PC Algorithm: Example using real data

To illustrate how to work with the PC algorithm on real data instead of synthetic test data, we are going to look at the Retention data set containing information on college graduation that was used in the article "What Do College Ranking Data Tell Us About Student Retention?" by Drudzel and Glymour (disclaimer: the idea to use this data set was taken from the causal-cmd homepage, which readers of this documentation are strongly encouraged to look at!).

The can be loaded into a dataframe in a few lines of code:

using HTTP, CSV, DataFrames
using CausalInference
using TikzGraphs
# If you have problems with TikzGraphs.jl, 
# try alternatively plotting backend GraphRecipes.jl + Plots.jl
# and corresponding plotting function `plot_pc_graph_recipes`

url = "https://www.ccd.pitt.edu//wp-content/uploads/files/Retention.txt"

df = DataFrame(CSV.File(HTTP.get(url).body))

# for now, pcalg and fcialg only accepts Float variables...
# this should change soon hopefully
for name in names(df)
	df[!, name] = convert(Array{Float64,1}, df[!,name])

# make variable names a bit easier to read
variables = map(x->replace(x,"_"=>" "), names(df))

This dataframe can be used as input to the PC algorithm just like the dataframes holding synthetic data before:

plot_pc_graph_tikz(pcalg(df, 0.025, gausscitest), variables)

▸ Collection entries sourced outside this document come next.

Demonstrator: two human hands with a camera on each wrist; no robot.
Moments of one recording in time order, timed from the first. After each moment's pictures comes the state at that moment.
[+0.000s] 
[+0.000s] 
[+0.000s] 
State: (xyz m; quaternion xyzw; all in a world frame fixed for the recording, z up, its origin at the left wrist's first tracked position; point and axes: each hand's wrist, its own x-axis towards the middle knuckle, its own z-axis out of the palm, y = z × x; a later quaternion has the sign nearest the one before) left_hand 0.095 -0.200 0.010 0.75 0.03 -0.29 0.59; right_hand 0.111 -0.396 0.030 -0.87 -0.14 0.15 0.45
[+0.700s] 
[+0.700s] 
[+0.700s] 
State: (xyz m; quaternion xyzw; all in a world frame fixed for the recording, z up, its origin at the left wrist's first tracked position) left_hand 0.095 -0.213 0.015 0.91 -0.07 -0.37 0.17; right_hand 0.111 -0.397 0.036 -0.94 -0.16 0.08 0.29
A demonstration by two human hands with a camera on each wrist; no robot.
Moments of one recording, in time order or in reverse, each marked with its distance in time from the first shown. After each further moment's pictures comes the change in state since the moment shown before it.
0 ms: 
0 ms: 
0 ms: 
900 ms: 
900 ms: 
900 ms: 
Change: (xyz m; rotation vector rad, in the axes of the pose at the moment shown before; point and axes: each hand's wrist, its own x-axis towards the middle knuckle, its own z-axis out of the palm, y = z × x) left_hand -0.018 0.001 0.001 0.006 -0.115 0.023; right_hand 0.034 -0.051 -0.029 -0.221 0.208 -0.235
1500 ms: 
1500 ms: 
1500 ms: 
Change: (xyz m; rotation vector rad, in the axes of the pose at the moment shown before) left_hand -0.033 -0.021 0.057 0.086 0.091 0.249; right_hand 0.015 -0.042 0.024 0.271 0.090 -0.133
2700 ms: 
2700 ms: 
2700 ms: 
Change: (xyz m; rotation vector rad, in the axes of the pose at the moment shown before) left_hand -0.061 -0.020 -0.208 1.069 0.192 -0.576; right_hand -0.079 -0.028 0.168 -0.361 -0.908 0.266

Plot of PC output for true data

At first glance, the output of the PC algorithm looks sensible and appears to provide some first insight into the data we are working with. In particular, the causal factors influencing faculty pay appear rather sensible. However, before drawing any further conclusions, different versions of the PC algorithm (e.g., different p-values, different independence tests, etc.) should be explored.